CBA researchers were developing ultralight cellular structures for the aerospace industry, while Sea Grant researchers were assessing the performance of blowout preventers in offshore oil structures – cylindrical valves that are used to seal off oil and gas wells and prevent them from leaking.

The team’s tests showed that the structure’s cylindrical arrangement generated a high amount of drag. In other words, the structure appeared to be especially efficient in dissipating high-force flows of oil and gas. They wondered: could the same arrangement dissipate another type of flow, in ocean waves?

The researchers began to play with the general structure in simulations of water flow, tweaking its dimensions and adding certain elements to see whether and how waves changed as they crashed against each simulated design.

This iterative process ultimately landed on an optimised geometry: a vertical cylinder flanked by four long slats, each attached to the cylinder in a way that leaves space for water to flow through the resulting structure. 

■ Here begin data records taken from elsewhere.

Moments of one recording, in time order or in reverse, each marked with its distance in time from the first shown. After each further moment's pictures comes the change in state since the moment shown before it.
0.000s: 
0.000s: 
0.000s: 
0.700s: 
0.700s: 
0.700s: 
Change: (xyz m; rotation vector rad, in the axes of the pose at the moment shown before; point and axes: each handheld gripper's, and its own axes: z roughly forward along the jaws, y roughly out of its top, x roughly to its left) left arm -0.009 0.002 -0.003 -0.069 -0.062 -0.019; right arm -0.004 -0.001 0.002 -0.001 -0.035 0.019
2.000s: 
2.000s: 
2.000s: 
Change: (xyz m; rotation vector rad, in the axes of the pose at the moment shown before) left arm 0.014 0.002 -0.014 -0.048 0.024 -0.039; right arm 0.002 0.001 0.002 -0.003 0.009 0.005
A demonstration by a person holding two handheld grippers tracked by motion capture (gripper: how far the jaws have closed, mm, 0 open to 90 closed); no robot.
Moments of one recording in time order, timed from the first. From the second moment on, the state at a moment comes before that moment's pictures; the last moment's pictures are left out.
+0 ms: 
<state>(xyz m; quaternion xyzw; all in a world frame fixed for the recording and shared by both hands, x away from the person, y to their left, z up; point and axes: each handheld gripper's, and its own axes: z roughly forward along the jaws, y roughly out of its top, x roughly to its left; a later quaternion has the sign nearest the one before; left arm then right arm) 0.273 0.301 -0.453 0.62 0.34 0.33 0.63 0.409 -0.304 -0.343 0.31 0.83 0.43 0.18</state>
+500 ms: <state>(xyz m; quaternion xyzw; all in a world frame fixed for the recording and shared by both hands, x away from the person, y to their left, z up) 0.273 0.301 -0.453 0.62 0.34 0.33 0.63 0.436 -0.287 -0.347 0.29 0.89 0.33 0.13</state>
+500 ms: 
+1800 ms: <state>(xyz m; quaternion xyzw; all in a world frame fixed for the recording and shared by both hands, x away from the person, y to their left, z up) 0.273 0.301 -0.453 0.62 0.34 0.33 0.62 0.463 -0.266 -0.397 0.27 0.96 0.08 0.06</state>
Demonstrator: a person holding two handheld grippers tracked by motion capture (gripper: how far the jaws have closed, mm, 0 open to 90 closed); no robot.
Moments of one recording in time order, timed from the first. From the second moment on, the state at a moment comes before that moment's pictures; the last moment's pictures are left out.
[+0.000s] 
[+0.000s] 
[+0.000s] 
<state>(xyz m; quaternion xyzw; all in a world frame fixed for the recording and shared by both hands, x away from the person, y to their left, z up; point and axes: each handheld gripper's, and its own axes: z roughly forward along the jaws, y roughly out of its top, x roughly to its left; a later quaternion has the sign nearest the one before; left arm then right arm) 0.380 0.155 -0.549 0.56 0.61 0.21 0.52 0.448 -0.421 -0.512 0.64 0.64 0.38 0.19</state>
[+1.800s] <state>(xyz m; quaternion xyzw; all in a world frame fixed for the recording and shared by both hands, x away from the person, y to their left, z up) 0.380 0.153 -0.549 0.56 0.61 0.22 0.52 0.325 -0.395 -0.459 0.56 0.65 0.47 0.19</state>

They found this setup essentially breaks up any incoming wave energy, causing parts of the wave-induced flow to spiral to the sides rather than crashing ahead.

“We’re leveraging this turbulence and these powerful jets to ultimately dissipate wave energy,” Ferrandis says.

Standing up to storms
Once the researchers identified an optimal wave-dissipating structure, they fabricated a laboratory-scale version of an architected reef made from a series of the cylindrical structures, which they 3D-printed from plastic. Each test cylinder measured about 1ft wide and 4ft tall. 

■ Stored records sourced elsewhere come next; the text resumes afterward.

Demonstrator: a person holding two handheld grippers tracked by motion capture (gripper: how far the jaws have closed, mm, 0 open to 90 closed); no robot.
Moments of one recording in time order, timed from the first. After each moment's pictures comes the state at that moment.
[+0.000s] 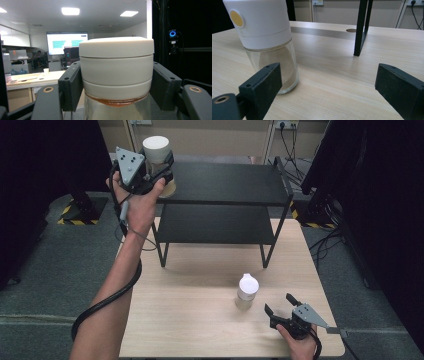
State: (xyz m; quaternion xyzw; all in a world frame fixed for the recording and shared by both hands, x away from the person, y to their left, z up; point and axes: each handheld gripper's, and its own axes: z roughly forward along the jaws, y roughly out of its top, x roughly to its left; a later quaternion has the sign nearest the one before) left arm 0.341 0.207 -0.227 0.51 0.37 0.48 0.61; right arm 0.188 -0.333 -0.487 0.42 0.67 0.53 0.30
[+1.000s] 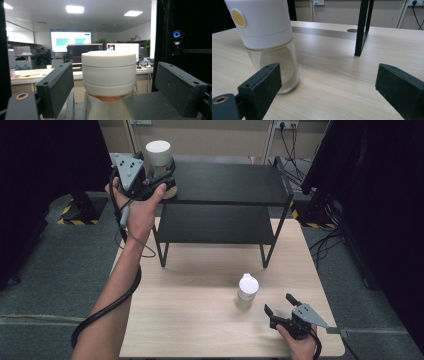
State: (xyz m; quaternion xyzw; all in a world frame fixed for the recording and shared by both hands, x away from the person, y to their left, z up) left arm 0.327 0.204 -0.236 0.49 0.38 0.48 0.62; right arm 0.188 -0.333 -0.487 0.42 0.67 0.53 0.30
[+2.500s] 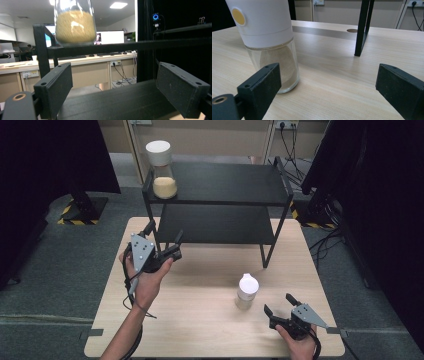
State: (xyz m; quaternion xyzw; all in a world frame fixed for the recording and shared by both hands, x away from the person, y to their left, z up) left arm 0.254 0.210 -0.373 0.54 0.35 0.45 0.62; right arm 0.188 -0.332 -0.487 0.42 0.67 0.53 0.31
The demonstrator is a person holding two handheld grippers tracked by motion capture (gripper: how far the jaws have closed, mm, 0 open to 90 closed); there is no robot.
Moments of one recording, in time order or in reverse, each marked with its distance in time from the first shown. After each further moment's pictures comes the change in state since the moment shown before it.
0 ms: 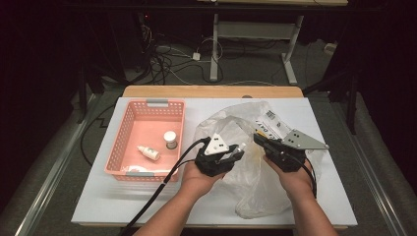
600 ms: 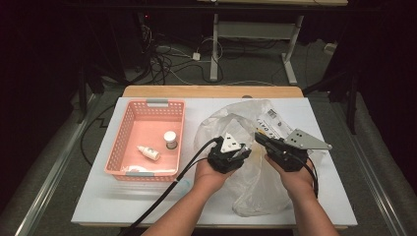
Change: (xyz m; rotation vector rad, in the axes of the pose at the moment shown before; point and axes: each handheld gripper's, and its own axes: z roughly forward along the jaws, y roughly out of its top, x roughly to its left) left arm 0.003 -0.004 0.045 0.038 0.052 -0.019; right arm -0.001 0.002 -0.004 -0.016 -0.005 0.006
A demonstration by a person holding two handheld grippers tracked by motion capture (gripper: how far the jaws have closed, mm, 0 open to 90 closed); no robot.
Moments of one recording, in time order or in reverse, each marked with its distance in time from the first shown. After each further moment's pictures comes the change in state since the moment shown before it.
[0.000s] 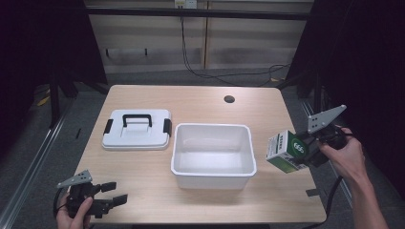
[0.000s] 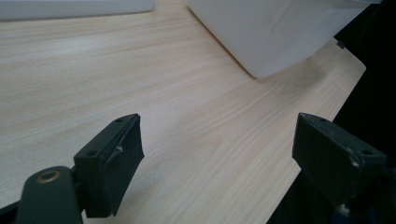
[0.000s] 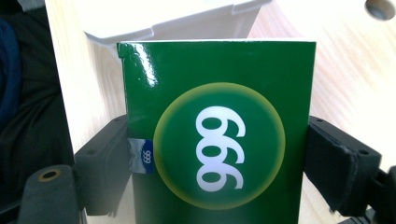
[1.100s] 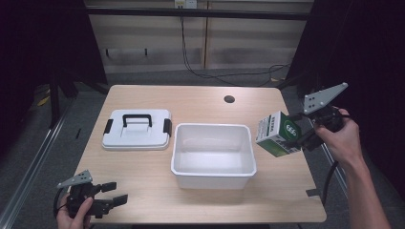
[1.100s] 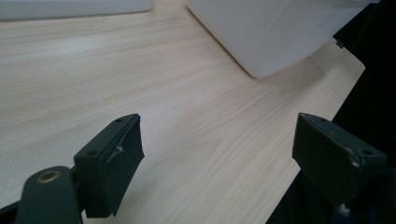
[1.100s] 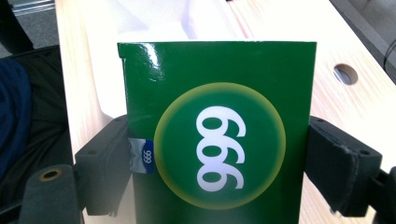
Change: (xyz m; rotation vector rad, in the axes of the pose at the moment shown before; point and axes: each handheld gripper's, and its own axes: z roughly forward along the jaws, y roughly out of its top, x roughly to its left) left arm 0.000 0.000 0.000 0.001 -0.002 0.001; right arm 0.002 0.060 -0.024 -0.089 -0.020 -0.055
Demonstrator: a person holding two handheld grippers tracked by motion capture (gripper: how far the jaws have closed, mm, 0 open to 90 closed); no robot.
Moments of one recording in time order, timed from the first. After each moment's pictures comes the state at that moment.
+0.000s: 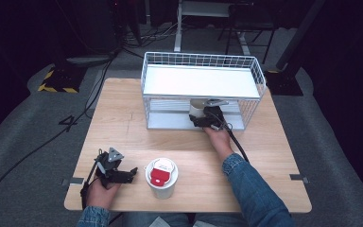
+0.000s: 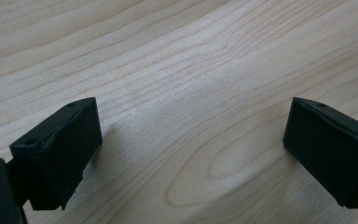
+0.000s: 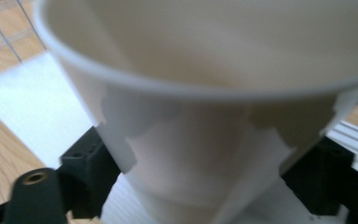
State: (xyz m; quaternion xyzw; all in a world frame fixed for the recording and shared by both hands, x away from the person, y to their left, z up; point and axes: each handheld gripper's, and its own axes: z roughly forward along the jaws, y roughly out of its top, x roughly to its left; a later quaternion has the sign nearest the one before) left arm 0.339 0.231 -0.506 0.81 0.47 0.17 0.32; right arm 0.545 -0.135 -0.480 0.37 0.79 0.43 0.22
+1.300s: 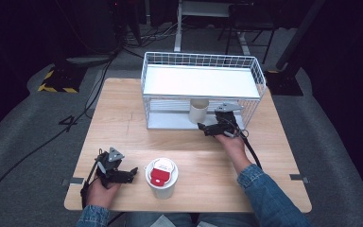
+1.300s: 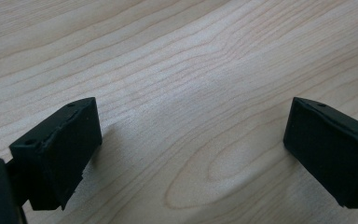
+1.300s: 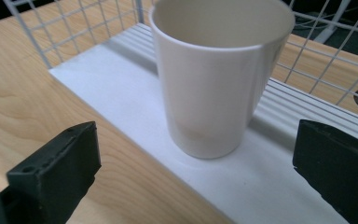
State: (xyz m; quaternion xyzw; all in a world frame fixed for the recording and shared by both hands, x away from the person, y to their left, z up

They assembled a number of cylinders, each spaced about a foot apart, to form a fence-like structure, which they then lowered into a wave tank at MIT. 

They then generated waves of various heights and measured them before and after passing through the architected reef.
“We saw the waves reduce substantially, as the reef destroyed their energy,” Triantafyllou says.

The team has also looked into making the structures more porous, and friendly to fish. They found that, rather than making each structure from a solid slab of plastic, they could use a more affordable and sustainable type of cement.

“We’ve worked with biologists to test the cement we intend to use, and it’s benign to fish, and ready to go,” he adds.

They identified an ideal pattern of ‘voxels’ or microstructures, that cement could be moulded into, in order to fabricate the reefs while creating pockets in which fish could live. This voxel geometry resembles individual egg cartons, stacked end to end, and appears to not affect the structure’s overall wave-dissipating power.

“These voxels still maintain a big drag while allowing fish to move inside,” Ferrandis says.

The team is currently fabricating cement voxel structures and assembling them into a lab-scale architected reef, which they will test under various wave conditions. 

They envision that the voxel design could be modular, scalable to any desired size, and easy to transport and install in various offshore locations. 

“Now we’re simulating actual sea patterns, and testing how these models will perform when we eventually have to deploy them,” says Anjali Sinha, a graduate student at MIT who recently joined the group.

Going forward, the team hopes to work with beach towns in Massachusetts to test the structures on a pilot scale.
“These test structures would not be small,” Triantafyllou emphasises. 

“They would be about a mile long, and about 5m tall, and would cost something like $6 million per mile. So, it’s not cheap. But it could prevent billions of dollars in storm damage. And with climate change, protecting the coasts will become a big issue.”